The scientists carry out their investigations with both pathogenic and non-pathogenic Candida that have lost their virulence due to specific mutations. “We cultivate both variants under identical conditions and then compare the proteomes – the entity of all expressed proteins – of the virulent wildtype and the harmless mutant variant“, group leader Dr. Steffen Rupp explains. For this, the scientists optimized the two-dimensional gel electrophoresis, a method to analyze proteins according to charge and size much more efficiently than conventional methods. Among the 3,000 proteins the scienticst could detect from the Candida cells, they found until now about 20 which were present or absent only in the wildtype. Five of these proteins have already been isolated and characterized. These proteins do not exist in the related, non-pathogenic baker´s yeast Saccharomyces cerevisiae, indicating that they could be related to pathogenicity. A patent is pending.
In a second approach DNA microchip technology is applied to detect additional proteins that are important for the pathogenicity of Candida albicans. The genome of Candida albicans will be available for the public shortly, making a genome wide DNA microarray possible.
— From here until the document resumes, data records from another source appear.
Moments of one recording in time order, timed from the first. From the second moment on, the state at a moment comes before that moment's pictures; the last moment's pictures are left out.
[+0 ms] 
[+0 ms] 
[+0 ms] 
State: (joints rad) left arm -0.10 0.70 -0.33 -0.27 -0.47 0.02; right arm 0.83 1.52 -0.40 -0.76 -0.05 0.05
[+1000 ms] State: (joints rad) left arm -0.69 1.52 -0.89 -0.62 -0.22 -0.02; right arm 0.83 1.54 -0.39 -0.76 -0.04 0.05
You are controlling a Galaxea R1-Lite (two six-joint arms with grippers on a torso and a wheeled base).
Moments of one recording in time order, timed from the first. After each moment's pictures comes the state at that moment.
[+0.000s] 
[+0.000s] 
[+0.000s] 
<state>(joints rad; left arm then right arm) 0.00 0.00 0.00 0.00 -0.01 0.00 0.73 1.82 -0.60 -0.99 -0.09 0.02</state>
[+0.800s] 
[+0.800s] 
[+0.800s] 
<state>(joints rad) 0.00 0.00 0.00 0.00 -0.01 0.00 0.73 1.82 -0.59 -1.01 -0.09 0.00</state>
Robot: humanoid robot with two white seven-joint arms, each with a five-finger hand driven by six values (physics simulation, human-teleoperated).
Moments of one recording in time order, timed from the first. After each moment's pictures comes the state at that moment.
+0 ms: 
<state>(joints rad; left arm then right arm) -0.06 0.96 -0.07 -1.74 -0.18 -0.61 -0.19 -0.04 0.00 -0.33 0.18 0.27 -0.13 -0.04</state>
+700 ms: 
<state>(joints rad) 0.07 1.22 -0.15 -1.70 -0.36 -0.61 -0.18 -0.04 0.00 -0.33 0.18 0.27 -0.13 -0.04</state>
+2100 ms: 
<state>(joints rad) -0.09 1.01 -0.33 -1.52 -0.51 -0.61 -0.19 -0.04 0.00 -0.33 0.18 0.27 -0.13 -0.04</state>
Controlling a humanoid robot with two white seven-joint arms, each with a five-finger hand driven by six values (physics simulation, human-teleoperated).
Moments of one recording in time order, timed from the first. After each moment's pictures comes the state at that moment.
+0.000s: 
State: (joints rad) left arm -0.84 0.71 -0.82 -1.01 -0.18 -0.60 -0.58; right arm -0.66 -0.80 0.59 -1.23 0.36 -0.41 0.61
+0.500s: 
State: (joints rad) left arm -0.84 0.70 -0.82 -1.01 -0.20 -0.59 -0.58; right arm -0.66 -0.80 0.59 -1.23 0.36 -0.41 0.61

A second focus is concerned with the optimization of the two-hybrid system. This method allows the investigation of protein-protein interactions and thus is equally suited for drug screening. Dr. Franz-Josef Johannes detected a novel protein kinase termed PKCµ. The enzyme plays a key role in several intracellular signaling pathways. “As PKCµ is involved in the complex Tumor Necrosis Factor (TNF) intracellular signaling leading to programmed cell death (apoptosis), PKCµ leads to antiapoptotic effects pointing to a potential role for an important drug target“ says Johannes. Futhermore, PKCµ seems to be involved in other cellular functions such as the generation of immune response and inflammatory processes.
Optimizing of both methods for roboter-armed automated procedures together with micro-application will allow an effective high-throughput-screening. Both systems can easily be applied to other pharmaceutically relevant substances.